Abstract:
The objective of this paper was to investigate the interactions between (-)-Epigallocatechin-3-gallate (EGCG) and whey protein isolate (WPI) by covalent and non-covalent combinations and the effects of the interactions on the conformational and functional changes of whey protein. Conformational changes in the secondary structure of whey protein with various concentrations of EGCG were studied using FTIR spectra. EGCG was more likely to form covalent bonds than non-covalent bonds when it interacted with whey proteins. The addition of EGCG altered the conformation of whey protein. The content of β-sheet decreased, while that of β-turn increased, however, the random coil remained unchanged.
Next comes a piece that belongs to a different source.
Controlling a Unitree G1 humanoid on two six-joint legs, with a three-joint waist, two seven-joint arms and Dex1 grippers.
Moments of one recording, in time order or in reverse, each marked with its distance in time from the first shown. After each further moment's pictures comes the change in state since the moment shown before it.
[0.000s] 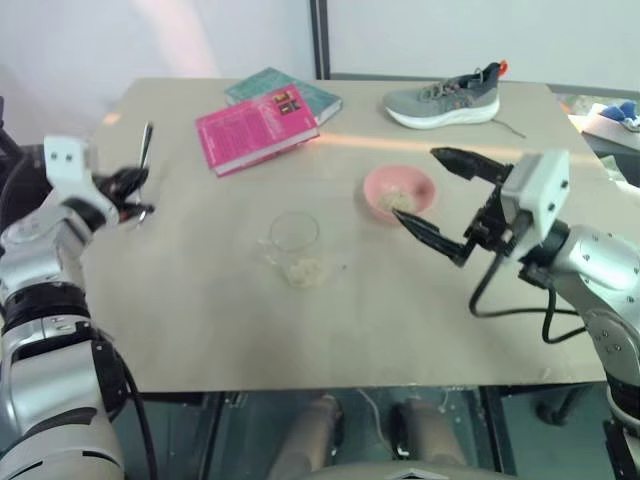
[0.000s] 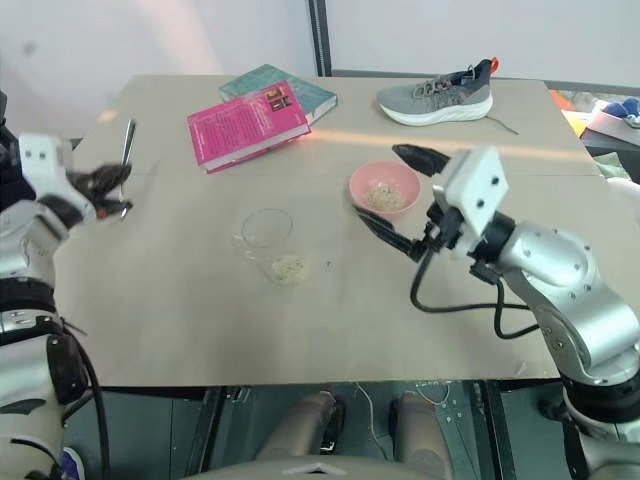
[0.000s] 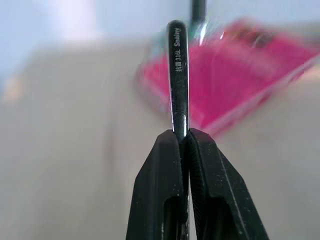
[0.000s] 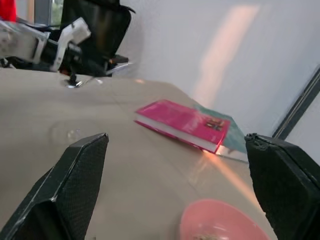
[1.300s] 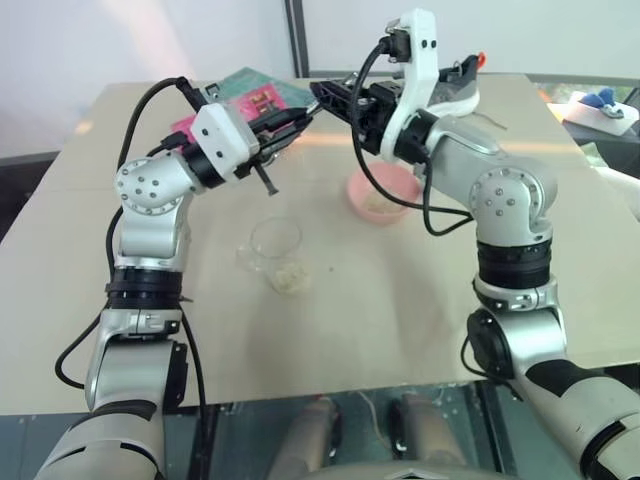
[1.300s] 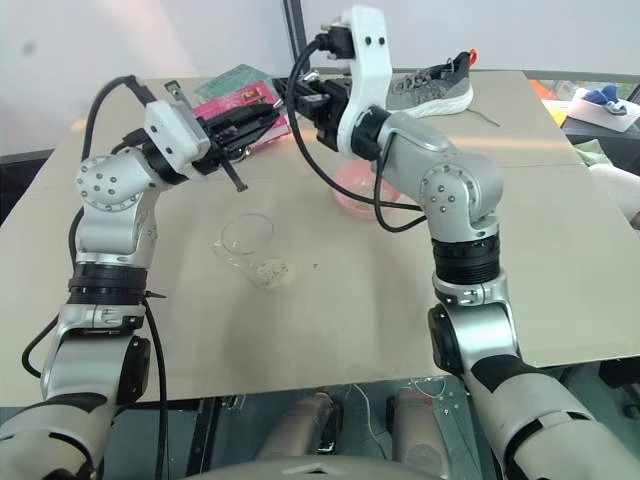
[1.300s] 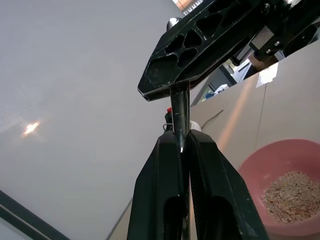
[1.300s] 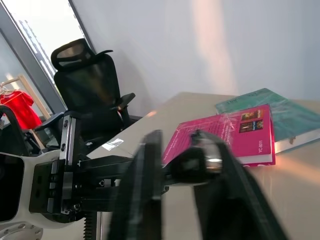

An reduction in surface hydrophobicity was observed in all the WPI-EGCG complexes, suggesting that modification in secondary structure of WPI were induced by EGCG. Additionally, the emulsifying and foaming attributes of WPI were enhanced after interaction with EGCG. This study confirms that EGCG can enhance the functional properties of WPI. It is also a pointer to the possible application of WPI-EGCG complexes in the dairy industry.
摘要:
本文的目的是通过共价和非共价组合研究(-)-表没食子儿茶素-3-没食子酸酯(EGCG)与乳清分离蛋白(WPI)之间的相互作用,以及相互作用对构象和功能变化的影响。乳清蛋白。使用FTIR光谱研究了各种EGCG浓度下乳清蛋白二级结构的构象变化。当与乳清蛋白相互作用时,EGCG与非共价键更可能形成共价键。EGCG的加入改变了乳清蛋白的构象。β-折叠的含量下降,而β转角增加,然而,随机线圈保持不变。在所有WPI-EGCG复合物中观察到表面疏水性的降低,提示EGCG诱导了WPI二级结构的修饰。此外,与EGCG相互作用后,WPI的乳化和起泡特性得到增强。本研讨证实EGCG可以增进WPI的机能性质。这也是WPI-EGCG复合物在乳制品行业中可能应用的指针。